- [Problem details] Word for word, restate the records that follow.

BEGIN The data

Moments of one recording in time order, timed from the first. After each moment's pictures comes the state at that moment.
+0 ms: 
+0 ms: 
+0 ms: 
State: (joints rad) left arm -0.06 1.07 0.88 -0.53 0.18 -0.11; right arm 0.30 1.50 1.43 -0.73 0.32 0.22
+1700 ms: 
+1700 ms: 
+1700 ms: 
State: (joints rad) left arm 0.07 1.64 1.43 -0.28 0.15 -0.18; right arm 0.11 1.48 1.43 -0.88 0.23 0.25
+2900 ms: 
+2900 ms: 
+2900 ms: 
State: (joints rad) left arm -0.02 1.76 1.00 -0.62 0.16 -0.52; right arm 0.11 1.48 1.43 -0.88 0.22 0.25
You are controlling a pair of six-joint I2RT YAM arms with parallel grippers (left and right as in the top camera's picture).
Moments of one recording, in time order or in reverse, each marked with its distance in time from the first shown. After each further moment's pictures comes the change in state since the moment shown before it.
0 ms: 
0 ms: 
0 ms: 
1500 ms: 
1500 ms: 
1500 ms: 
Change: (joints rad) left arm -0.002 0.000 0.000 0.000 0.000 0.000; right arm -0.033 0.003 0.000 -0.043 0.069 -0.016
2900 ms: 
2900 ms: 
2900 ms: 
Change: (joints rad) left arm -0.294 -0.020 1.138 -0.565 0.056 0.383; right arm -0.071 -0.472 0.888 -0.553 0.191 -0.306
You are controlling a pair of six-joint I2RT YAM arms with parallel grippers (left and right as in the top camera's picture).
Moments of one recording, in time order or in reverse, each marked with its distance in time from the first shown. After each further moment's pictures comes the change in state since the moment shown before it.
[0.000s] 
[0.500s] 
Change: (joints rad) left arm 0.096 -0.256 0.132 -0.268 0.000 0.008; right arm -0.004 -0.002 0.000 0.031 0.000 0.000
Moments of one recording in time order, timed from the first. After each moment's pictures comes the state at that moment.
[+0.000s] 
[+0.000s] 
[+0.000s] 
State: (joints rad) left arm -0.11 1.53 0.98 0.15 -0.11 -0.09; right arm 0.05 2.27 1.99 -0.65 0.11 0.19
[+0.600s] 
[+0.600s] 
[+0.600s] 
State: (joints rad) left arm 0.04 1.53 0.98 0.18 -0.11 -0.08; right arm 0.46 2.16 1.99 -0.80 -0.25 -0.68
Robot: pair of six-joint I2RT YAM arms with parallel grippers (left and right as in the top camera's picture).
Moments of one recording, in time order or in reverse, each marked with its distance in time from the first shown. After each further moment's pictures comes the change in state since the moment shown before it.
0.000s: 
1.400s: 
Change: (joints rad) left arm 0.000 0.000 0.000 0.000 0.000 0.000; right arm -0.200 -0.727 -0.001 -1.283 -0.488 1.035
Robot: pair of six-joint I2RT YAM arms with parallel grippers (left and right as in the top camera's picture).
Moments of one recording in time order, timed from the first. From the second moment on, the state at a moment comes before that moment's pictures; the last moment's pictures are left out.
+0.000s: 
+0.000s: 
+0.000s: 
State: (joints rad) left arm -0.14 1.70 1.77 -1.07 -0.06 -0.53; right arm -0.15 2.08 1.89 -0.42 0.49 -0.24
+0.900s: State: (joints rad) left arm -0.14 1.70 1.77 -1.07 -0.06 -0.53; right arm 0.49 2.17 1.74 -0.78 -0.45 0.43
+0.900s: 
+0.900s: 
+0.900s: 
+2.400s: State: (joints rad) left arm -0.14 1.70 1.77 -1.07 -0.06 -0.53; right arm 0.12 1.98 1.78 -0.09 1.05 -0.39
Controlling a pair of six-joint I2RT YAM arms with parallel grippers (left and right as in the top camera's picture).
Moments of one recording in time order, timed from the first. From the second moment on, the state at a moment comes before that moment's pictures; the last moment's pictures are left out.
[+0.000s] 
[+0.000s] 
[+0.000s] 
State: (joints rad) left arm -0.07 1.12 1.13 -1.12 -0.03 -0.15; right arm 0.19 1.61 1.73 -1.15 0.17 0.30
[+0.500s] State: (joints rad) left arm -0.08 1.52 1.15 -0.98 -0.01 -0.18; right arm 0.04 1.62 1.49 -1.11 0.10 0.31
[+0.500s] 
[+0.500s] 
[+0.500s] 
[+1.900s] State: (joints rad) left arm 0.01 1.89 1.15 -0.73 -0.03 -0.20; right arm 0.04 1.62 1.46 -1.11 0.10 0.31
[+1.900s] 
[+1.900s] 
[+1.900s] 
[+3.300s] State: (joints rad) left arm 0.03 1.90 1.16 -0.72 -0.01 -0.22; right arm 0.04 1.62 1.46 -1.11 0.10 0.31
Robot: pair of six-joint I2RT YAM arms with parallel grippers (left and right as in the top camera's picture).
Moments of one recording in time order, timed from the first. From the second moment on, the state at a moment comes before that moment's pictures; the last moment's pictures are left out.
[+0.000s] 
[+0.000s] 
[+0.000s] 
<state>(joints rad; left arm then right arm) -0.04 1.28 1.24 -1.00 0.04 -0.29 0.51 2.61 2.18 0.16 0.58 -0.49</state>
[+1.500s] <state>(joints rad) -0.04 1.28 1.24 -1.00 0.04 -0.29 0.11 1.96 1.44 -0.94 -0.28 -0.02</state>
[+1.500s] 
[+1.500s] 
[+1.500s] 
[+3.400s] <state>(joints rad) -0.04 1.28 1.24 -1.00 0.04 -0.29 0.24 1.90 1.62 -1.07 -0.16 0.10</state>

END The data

- [Solution to this problem]
Moments of one recording in time order, timed from the first. After each moment's pictures comes the state at that moment.
+0 ms: 
+0 ms: 
+0 ms: 
State: (joints rad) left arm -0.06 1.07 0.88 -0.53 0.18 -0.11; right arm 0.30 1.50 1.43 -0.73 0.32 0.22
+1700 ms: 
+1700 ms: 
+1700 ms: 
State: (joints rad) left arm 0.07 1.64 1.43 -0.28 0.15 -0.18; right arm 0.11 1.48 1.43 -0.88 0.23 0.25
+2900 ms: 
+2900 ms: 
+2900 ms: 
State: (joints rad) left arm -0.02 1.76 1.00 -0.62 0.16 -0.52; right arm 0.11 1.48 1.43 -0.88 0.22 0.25
You are controlling a pair of six-joint I2RT YAM arms with parallel grippers (left and right as in the top camera's picture).
Moments of one recording, in time order or in reverse, each marked with its distance in time from the first shown. After each further moment's pictures comes the change in state since the moment shown before it.
0 ms: 
0 ms: 
0 ms: 
1500 ms: 
1500 ms: 
1500 ms: 
Change: (joints rad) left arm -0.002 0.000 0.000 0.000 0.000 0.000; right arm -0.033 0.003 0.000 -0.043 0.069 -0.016
2900 ms: 
2900 ms: 
2900 ms: 
Change: (joints rad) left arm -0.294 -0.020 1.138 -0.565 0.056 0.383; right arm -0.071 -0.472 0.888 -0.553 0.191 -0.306
You are controlling a pair of six-joint I2RT YAM arms with parallel grippers (left and right as in the top camera's picture).
Moments of one recording, in time order or in reverse, each marked with its distance in time from the first shown. After each further moment's pictures comes the change in state since the moment shown before it.
[0.000s] 
[0.500s] 
Change: (joints rad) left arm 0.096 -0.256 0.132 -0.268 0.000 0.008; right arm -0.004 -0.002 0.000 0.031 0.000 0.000
Moments of one recording in time order, timed from the first. After each moment's pictures comes the state at that moment.
[+0.000s] 
[+0.000s] 
[+0.000s] 
State: (joints rad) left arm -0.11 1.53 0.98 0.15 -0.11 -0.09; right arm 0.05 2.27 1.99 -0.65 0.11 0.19
[+0.600s] 
[+0.600s] 
[+0.600s] 
State: (joints rad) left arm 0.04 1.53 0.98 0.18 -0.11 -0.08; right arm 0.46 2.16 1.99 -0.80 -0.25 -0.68
Robot: pair of six-joint I2RT YAM arms with parallel grippers (left and right as in the top camera's picture).
Moments of one recording, in time order or in reverse, each marked with its distance in time from the first shown. After each further moment's pictures comes the change in state since the moment shown before it.
0.000s: 
1.400s: 
Change: (joints rad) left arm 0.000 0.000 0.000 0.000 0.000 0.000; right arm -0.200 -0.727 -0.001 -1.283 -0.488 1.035
Robot: pair of six-joint I2RT YAM arms with parallel grippers (left and right as in the top camera's picture).
Moments of one recording in time order, timed from the first. From the second moment on, the state at a moment comes before that moment's pictures; the last moment's pictures are left out.
+0.000s: 
+0.000s: 
+0.000s: 
State: (joints rad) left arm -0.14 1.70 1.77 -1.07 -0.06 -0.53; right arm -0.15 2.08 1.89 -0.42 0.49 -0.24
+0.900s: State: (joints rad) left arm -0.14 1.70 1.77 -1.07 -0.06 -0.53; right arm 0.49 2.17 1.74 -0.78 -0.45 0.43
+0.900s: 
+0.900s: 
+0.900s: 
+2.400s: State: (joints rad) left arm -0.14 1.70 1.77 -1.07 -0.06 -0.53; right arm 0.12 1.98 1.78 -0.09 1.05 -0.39
Controlling a pair of six-joint I2RT YAM arms with parallel grippers (left and right as in the top camera's picture).
Moments of one recording in time order, timed from the first. From the second moment on, the state at a moment comes before that moment's pictures; the last moment's pictures are left out.
[+0.000s] 
[+0.000s] 
[+0.000s] 
State: (joints rad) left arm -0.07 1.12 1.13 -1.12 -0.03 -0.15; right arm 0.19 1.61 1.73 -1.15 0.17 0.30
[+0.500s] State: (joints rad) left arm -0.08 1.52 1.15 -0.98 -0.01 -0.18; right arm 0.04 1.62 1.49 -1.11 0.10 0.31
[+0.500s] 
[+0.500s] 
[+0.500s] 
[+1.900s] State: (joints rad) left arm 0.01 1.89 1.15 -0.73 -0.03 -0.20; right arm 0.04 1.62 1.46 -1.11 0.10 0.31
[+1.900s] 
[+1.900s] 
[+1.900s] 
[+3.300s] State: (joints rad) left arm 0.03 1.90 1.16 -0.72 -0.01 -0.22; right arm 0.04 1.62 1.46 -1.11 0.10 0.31
Robot: pair of six-joint I2RT YAM arms with parallel grippers (left and right as in the top camera's picture).
Moments of one recording in time order, timed from the first. From the second moment on, the state at a moment comes before that moment's pictures; the last moment's pictures are left out.
[+0.000s] 
[+0.000s] 
[+0.000s] 
<state>(joints rad; left arm then right arm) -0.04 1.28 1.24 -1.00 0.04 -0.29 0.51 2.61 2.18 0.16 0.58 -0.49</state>
[+1.500s] <state>(joints rad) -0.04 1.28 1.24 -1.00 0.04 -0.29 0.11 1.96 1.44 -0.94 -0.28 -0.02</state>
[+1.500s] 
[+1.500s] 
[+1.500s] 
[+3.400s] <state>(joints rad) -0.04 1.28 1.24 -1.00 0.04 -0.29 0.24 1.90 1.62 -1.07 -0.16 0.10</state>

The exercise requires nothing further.